MIPS contains a pair of instructions called a load linked and store conditional. These are used in sequence: if the content of the memory specified by load linked is changed before the store conditional, then the store fails.

Although it was presented for multi-processor sync, atomic exchange is also useful for the OS in dealing with multiple processes in a single processor. To ensure nothing interferes in a single processor, the store conditional also fails if the processor does a context switch between the two instructions.

Store conditional will fail after either another attempted store or any exception, in particular, only register-register instructions can safely be permited between the two instructions; otherwise, it is possible to create deadlock situations.

Translating & Starting


The compiler transforms the C program to assembly language program, a symbolic form of what the machine understands.

Assembly Language

A symbolic language that can be translated into binary machine language.


Assembler translate the assembly language program into machine language program, called object file.

Pseudoinstructions give MIPS a richer set of assembly language instructions than those implemented by the hardware. The only cost is reserving one register, $at.


Linker, also called link editor, is a systems program that combines independenty assembled machine language programs and resolves all undefined labels into an executable file. There are 3 steps for the linker:

  1. Place code and data modules symbolically in memory.
  2. Determine the addresses of data and instrucion labels.
  3. Patch both the internal and external references.

Linker allows compiling and assembling each procedure independently, particulaly library routines, avoiding processing the whole program every time a small routine changes. Typically, the executable file has the same format as an object file, except that it contains no unresolved references.

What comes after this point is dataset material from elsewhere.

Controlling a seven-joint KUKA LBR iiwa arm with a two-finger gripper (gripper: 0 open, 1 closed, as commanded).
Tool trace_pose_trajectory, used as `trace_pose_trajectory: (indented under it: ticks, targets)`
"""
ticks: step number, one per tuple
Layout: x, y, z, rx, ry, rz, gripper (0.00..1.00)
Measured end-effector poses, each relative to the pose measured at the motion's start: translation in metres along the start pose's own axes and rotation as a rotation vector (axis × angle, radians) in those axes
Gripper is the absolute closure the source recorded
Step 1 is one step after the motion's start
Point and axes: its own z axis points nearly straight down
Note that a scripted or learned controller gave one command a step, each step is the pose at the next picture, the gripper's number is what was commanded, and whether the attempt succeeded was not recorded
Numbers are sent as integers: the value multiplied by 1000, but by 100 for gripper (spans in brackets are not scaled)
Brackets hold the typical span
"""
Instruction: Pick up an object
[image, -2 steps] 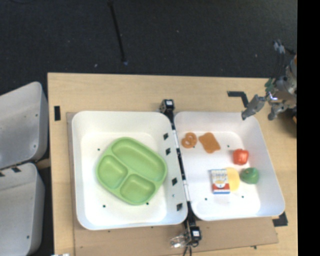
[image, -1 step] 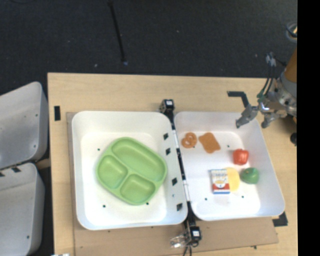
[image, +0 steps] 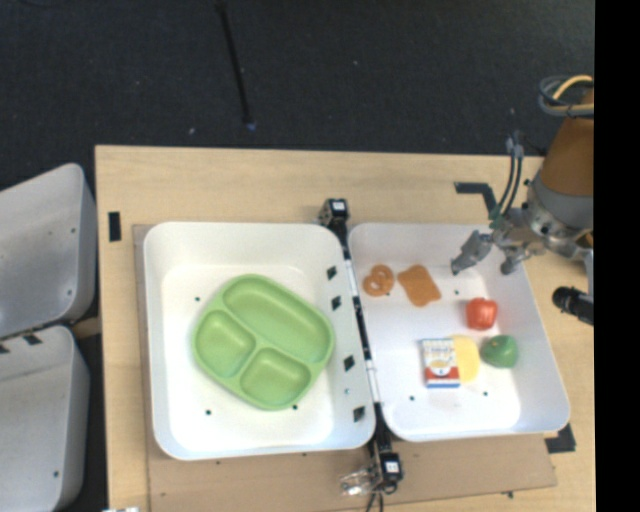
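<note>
In the right bin (image: 540, 390), the gripper (image: 487, 256) hangs spread and empty, the tomato (image: 481, 313) just below.

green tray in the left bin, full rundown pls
The green tray is a light green, rounded, plastic-looking plate with three compartments: one long, two smaller. It lies flat, turned at an angle, near the middle of the left bin. Its compartments hold nothing. It touches only the bin floor, far from the gripper.
</note>
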Motion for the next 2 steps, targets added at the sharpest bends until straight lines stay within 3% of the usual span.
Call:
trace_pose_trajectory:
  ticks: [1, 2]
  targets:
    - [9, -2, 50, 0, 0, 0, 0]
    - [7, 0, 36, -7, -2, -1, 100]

A systems program that places an object program in main memory so that it is ready to execute.

Dynamically linked libraries

The static libraries has a few cons:

  • The library routines become part of the exe file. The program need re-compiled when library updated.
  • It loads all libs that are called anywhere in the exe, even not called.

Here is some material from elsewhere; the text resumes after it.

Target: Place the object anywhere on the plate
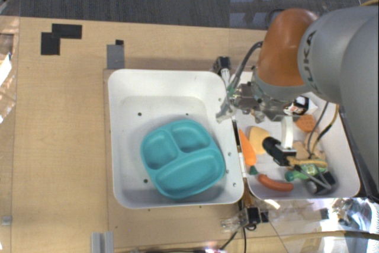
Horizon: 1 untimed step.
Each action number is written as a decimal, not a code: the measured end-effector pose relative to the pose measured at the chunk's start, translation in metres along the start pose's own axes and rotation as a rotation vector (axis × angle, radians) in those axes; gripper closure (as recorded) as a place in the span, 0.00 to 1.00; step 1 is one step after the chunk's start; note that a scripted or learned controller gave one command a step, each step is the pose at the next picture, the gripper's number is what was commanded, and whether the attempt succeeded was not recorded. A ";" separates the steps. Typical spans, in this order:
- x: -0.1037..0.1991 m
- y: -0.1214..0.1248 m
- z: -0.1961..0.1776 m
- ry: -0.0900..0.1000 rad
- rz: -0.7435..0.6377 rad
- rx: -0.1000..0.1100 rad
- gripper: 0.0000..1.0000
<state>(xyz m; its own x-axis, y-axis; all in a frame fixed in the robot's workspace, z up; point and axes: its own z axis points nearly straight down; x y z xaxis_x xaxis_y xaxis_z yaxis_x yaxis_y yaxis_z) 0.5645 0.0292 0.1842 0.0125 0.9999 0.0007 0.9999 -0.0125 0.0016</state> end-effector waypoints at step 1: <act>0.001 0.002 -0.011 0.001 -0.005 -0.004 1.00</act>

Lazy procedure linkage of DLLs:

The first time the lib is called, the program calls the dummy entry and follows the indirect jump. It points to code that puts a number in a register to identify the desired lib and jumps to the dynamic linker/loader. The linker/loader finds the lib, remap it, and chages the address in the indirect jump location to the lib.

Starging a Java Program

Rather than compile to the assemly language of a target computer, Java is compiled first to the instructions that are easy tointerpret: the Java bytecode instruction set. A interpreter called Java Virtual Machine can execute Java bytecodes.

Pro: portability; Con: lower performance. Just In Time compilers (JIT) typically find the "hot" methods and compile them into native instruction set, and is saved for next run.

Typically, the unoptimized C program is faster than the interpreted Java code. Using the JIT compiler makes Java faster than the unoptimized C and slightly slower than highest optimized C code.

Fallacies and Pitfalls

Fallacy: More powerful instructions mean higher performance.

Complex instructions consume more time.

Fallacy: Write in assembly language to obtain the highest performance.

This battle between compilers and assembly language coders is one situation in which humans are losing ground. Today's C compilers generally ignore register hints made by programmers.

Fallacy: The importance of commercial binary compatibility means successful instruction set don't change.

While backwards binary compatibility is sacrosanct, the x86 architecture has grown dramatically.

Fallacy: Forgetting that sequential word addresses in machines with byte addressing do not differ by one.

The address of next word can be found by incrementing the address in a register by the size of word, not one.

Pitfall: Using a pointer to an automatic variable outside its defining procedure.

The memory that contains the an array that is local to that procedure will be reused as soon as the procedure returns.